These monthly posts are designed to share research findings around literacy and education that are relevant to Book Trust programmes, and our mission.
Reading for pleasure in childhood has big vocabulary benefits later in life
This research from the Institute of Education looks at how vocabulary scores change between ages 16 to 42. The findings show that the frequency of reading for pleasure is positively linked with vocabulary scores, and what people read matters just as much as how often they read.
Those who regularly read for pleasure at age 10 scored 67% in the vocabulary test at age 42, whereas those who didn’t read regularly aged 10 scored 52%. Although regular readers tended to have higher vocabulary scores at age 10 and 16, and tended to come from more advantaged socio-economic backgrounds, when early social background and childhood vocabulary scores were controlled for – regular childhood readers (measured at age 10 and age 16) were still 9 percentage points ahead at age 42. The researchers speculate that regular childhood readers are likely to have picked up ‘good reading habits’ which continued into adulthood.
The type of reading material also made a difference: the greatest gains in vocabulary scores were seen in those who read ‘highbrow’ fiction.
The IoE conducted statistical analysis on the 1970s Birth Cohort Study, a nationally representative group of people born in 1970. They used the vocabulary test scores of more than 9,400 British individuals at the ages of 10, 16 and 42.
From: Sullivan and Brown, 2014. Vocabulary from adolescence to middle-age, Centre for Longitudinal Studies, Working Paper 2014/7
Reading maps show geographical inequality in children’s reading level amongst low-income families
The Read On Get On coalition was launched earlier this year in response to the UK’s reading challenge, and aims to get all children reading well at age of 11, by 2025.
The latest report comprehensively maps out the areas in England where children from low-income families struggle with reading the most, and shows that whilst no area has all children reading at the required standard, some ‘hotspots’ face bigger challenges.
In terms of region, the concentrations of reading disadvantage are the South East (excluding London) and East of England, followed by Yorkshire and the Humber.
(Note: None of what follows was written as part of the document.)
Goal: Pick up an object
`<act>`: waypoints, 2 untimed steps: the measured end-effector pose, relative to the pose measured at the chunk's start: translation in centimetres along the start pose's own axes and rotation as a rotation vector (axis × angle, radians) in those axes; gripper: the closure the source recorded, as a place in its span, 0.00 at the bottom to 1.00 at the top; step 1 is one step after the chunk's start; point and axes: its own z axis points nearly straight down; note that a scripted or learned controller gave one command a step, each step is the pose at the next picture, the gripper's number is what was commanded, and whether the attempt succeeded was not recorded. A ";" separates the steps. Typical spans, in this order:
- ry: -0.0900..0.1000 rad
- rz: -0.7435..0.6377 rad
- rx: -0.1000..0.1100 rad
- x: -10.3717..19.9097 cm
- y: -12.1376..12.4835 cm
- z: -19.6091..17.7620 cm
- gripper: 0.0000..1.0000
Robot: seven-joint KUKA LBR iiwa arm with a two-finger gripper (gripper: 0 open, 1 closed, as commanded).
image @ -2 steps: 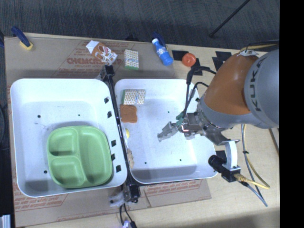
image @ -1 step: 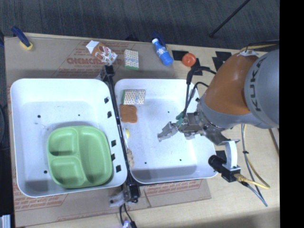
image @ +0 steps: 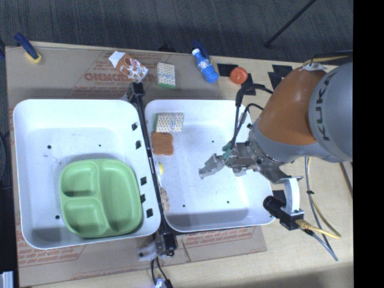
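Note:
In the right bin [image: 240,215] a green-and-white patterned packet [image: 169,122] lies near the far left corner. A brown, bread-like piece [image: 162,143] sits just in front of it. A small yellow bit [image: 160,168] rests against the left wall. My gripper [image: 209,167] hangs over the bare middle of this bin's floor, pointing left. It is roughly a packet's length to the right of the brown piece and touches none of the objects. The orange-banded wrist [image: 288,116] covers the bin's right side.
The left bin [image: 36,119] holds a green divided plate [image: 100,197]. Behind the bins, on cardboard, lie a blue bottle [image: 206,66], an orange cap [image: 239,74], a patterned packet [image: 166,74], a snack wrapper [image: 128,66] and a blue-and-yellow clip [image: 27,47].

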 end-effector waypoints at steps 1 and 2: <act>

The maps also show the parliamentary constituencies in the top 25% for children from low income backgrounds reading well at 11 (mostly London and other big cities), and the bottom 25% (mostly towns and country areas including market towns and seaside towns).
The purpose of the report is to raise awareness of the areas with the most challenging task, improve understanding so that local areas can take action, and highlight the potential for collaborative learning – different areas can learn from each other, particularly within a ‘family of schools’ – that is schools in areas that share similar circumstances.
The researchers used data from school tests and focussed on children eligible for free school meals which is used as a proxy for ‘low income’ background. This group are statistically more likely to be behind in reading compared with peers from higher income backgrounds and make up a fifth of students.